Scripts for Scrapper are written in Python 3. System PATH
should contain python3. Most of the scripts depend on following libraries: requests, lxml, newspaper3k, sqlite3
. In order to install them, a package manager PIP3 should be present on the machine. Then following commands should be run in shell:
pip3 install requests lxml newspaper3k sqlite3
On Linux Scrapper should be run through shell (java -jar SCRAPPER.jar
) in order to set the current folder as user directory and access the scripts.
Main Scrapper tab calls on one of the scripts from the application's 'resources' directory (accompanied by a configuration XML file, which provides a source URL, newspaper title, and the default number of the starting page on the respective website). The script is called in python3 with parameters referring to: 1) target SQLITE3 database, 2) source URL, 3) starting page in the source website.
The underlying idea is to open a website of a respective newspaper (column) at its given starting page. The script then mines for links to particular articles on the given page. The articles are then scrapped and mined for their titles, authors, publication dates, and content. These data are inserted into a target database. When finished with all articles on the page, the next one is loaded and the same procedure is repeated.
If target database does not exists, before starting scripts it should be created by clicking "Create" button. Output of the Python script is flushed into the Scrapper window and the process can be stopped at every time ("Stop" button).
Downsampler tab enables to open databases generated by Scrapper. Subcorpora contained in determined temporal limits can be generated there, they can be also limited to a predefined number of random samples. It also offers a possibilty to check the number of articles in a given database slice. Note that the target database should exist (or be created by clicking "Create" button) before generating a subsample.
Download zipped JAR binary (ZIP, ~6,1 MB)

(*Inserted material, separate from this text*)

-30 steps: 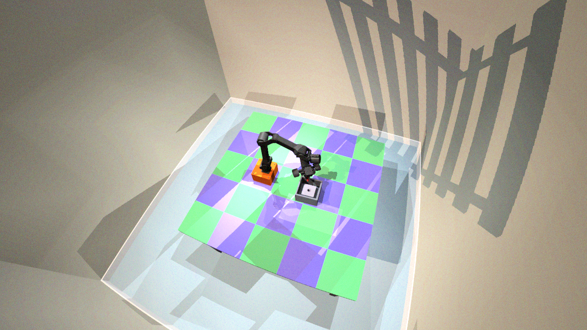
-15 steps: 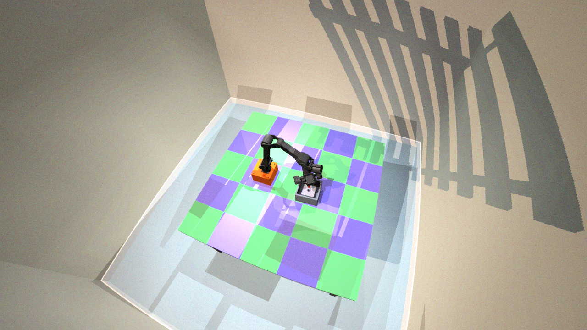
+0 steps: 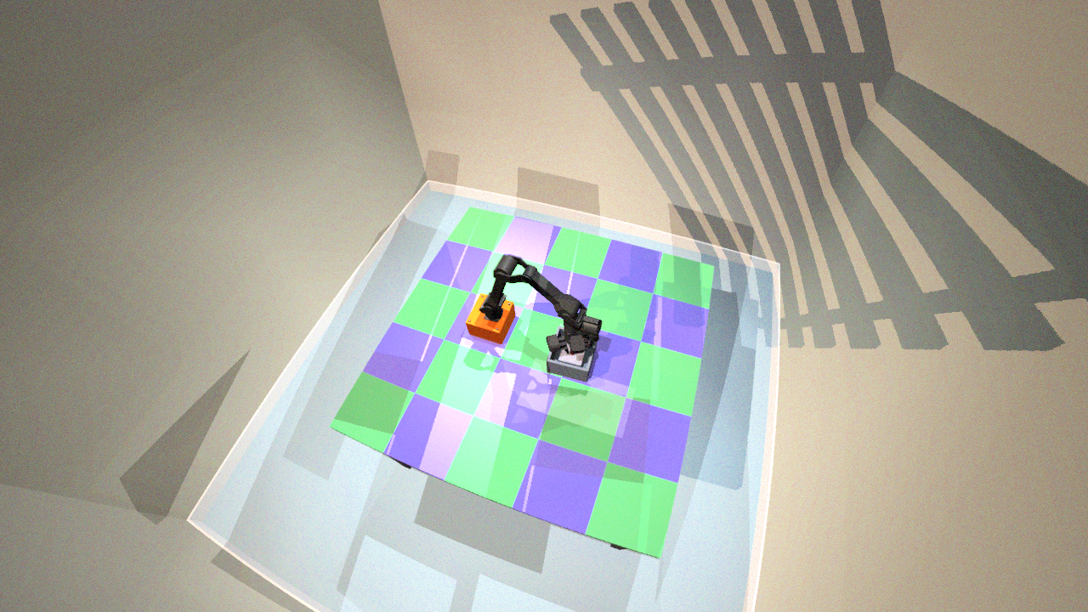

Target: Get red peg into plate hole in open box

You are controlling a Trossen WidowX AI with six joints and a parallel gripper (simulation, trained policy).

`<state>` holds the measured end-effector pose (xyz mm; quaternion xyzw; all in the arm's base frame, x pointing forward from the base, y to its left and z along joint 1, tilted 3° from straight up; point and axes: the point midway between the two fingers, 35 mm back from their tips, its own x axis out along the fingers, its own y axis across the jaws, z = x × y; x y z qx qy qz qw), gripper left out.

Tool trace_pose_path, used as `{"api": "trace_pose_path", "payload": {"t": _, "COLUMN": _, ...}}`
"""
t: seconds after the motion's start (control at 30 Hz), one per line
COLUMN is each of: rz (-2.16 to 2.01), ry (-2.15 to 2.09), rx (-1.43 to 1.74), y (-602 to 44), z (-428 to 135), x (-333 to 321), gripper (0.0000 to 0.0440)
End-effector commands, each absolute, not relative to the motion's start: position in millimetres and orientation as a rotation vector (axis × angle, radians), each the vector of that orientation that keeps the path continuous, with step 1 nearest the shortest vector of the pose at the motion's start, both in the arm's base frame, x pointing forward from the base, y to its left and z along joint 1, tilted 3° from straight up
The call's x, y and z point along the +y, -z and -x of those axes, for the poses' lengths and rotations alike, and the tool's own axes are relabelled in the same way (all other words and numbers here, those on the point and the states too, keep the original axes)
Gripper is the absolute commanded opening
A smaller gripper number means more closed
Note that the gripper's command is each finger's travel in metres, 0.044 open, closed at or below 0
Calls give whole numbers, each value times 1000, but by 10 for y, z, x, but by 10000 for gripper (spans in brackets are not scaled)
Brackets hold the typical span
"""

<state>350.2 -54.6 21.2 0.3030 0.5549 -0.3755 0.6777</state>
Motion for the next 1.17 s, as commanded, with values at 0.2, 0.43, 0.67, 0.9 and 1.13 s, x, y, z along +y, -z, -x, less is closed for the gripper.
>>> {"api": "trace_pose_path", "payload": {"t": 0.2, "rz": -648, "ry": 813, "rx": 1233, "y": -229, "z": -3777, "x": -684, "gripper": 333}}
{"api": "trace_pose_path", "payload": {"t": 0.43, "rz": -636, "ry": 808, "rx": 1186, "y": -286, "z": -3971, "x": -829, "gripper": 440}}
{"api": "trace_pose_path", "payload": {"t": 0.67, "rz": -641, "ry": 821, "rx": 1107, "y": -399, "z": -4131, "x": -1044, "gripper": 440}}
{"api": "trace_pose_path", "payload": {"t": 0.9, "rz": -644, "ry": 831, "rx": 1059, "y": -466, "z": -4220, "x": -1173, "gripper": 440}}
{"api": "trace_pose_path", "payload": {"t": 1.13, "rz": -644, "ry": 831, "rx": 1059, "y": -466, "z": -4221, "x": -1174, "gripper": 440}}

LEMING is a simple GUI for lemmatisers. It is primarily dedicated for lemmatising databases created by SCRAPPER. The application can also handle collections of text files. LEMING depends on external lemmatisers - it was tested with TreeTagger, which provides support for numerous languages, including English, Polish, Russian, Czech, Bulgarian, Slovak, and Slovenian. A Python2 script processing I/O and cooperating with ReLDI Tagger for Croatian, Serbian, and Slovenian is also available.
Follow the instructions concerning installation of TreeTagger (pay attention to its licensing rules). If TreeTaggger is present in the system's PATH variable, the field Path/Language should contain simply tree-tagger-{language}
, e.g. tree-tagger-polish
. Under Windows, we can't use pipeline-base scripts for tokenising and redirecting output to language-specific lemmatisers. Instead, we have to select the "Tokenise" option and provide TreeTagger with an absolute path to parameter file, e.g., if we followed the original instructions, the Path/Language field should contain the instruction tree-tagger C:\TreeTagger\lib\polish.par -token -lemma
.
If we use ReLDI-Tagger, given it's in the same directory as LEMING, we can call it through reldi-wrap.py script, i.e. Path/Language field should contain the text python2 reldi-wrap.py
.
For now, LEMING does not show lemmatisation progress. It's frozen until it finishes processing all content from the database or each text file loaded. Problems concerning UTF-8 support under Windows can also occur.
Download JAR binary (Java, ~6,1 MB)
- P. Cantos Gomez (2013) Statistical Methods in Language and Linguistic Research. Oakville: Equinos.
- M. Stubbs (1995) Collocations and Semantic Profiles, Functions of Language 2 (1): 23-55.
- A. Hardie (2014) Log Ratio - an informal introduction.